Carex fumosimontana

Scientific classification
- Kingdom: Plantae
- Clade: Tracheophytes
- Clade: Angiosperms
- Clade: Monocots
- Clade: Commelinids
- Order: Poales
- Family: Cyperaceae
- Genus: Carex
- Section: Carex sect. Phacocystis
- Species: C. fumosimontana
- Binomial name: Carex fumosimontana D.Estes

= Carex fumosimontana =

- Genus: Carex
- Species: fumosimontana
- Authority: D.Estes

Species of grass-like plant

Carex fumosimontana, the Great Smoky Mountain sedge, is a species of sedge endemic to the Great Smoky Mountains in the southeastern United States. It was first formally described in 2013 by American botanist Dwayne Estes in Brittonia.

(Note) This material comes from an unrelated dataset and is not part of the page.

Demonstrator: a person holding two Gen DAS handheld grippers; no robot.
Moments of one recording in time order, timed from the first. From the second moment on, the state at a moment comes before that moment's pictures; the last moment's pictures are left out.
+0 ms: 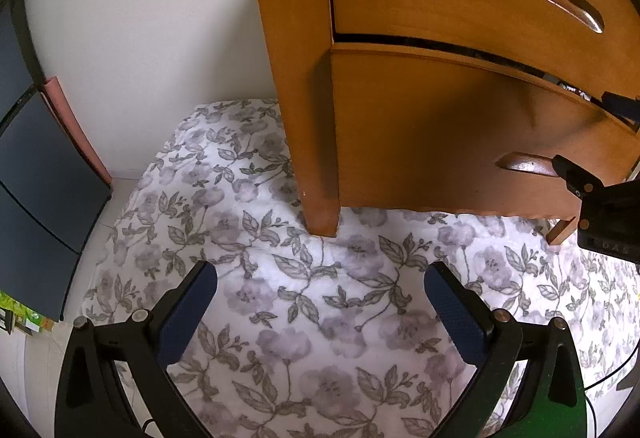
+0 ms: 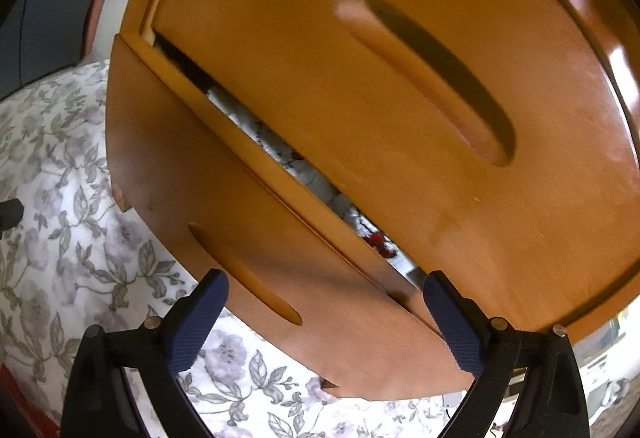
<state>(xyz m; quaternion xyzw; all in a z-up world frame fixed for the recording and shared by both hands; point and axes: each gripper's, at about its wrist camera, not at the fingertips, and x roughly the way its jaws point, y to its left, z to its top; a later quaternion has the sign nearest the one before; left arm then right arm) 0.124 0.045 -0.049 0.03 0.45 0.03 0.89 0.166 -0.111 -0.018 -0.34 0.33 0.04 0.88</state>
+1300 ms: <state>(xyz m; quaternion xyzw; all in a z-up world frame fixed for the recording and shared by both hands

It is part of the Carex crinita complex within the section Carex sect. Phacocystis. It is a small complex of species characterized in part by their thick, pendulous spikes, rough, three-veined pistillate scales, leaves over 2 mm in width, and ladder-fibrillose sheathes. Carex fumosimontana is most similar to Carex gynandra, but can be distinguished from other species in this complex by a combination of the following characters: dark reddish brown pistillate scales, reddish sheaths, elliptical rather than ovate perigynia, and smooth or minutely papillose perigynia.

Carex fumosimontana occurs in openings within the spruce-fir forests of the Great Smoky Mountains in North Carolina and Tennessee. It is found in mesic sedge meadows and seeps at the edge of rock outcrops. The name is from the Latin for "smoky" and "mountain", in reference to the type locality.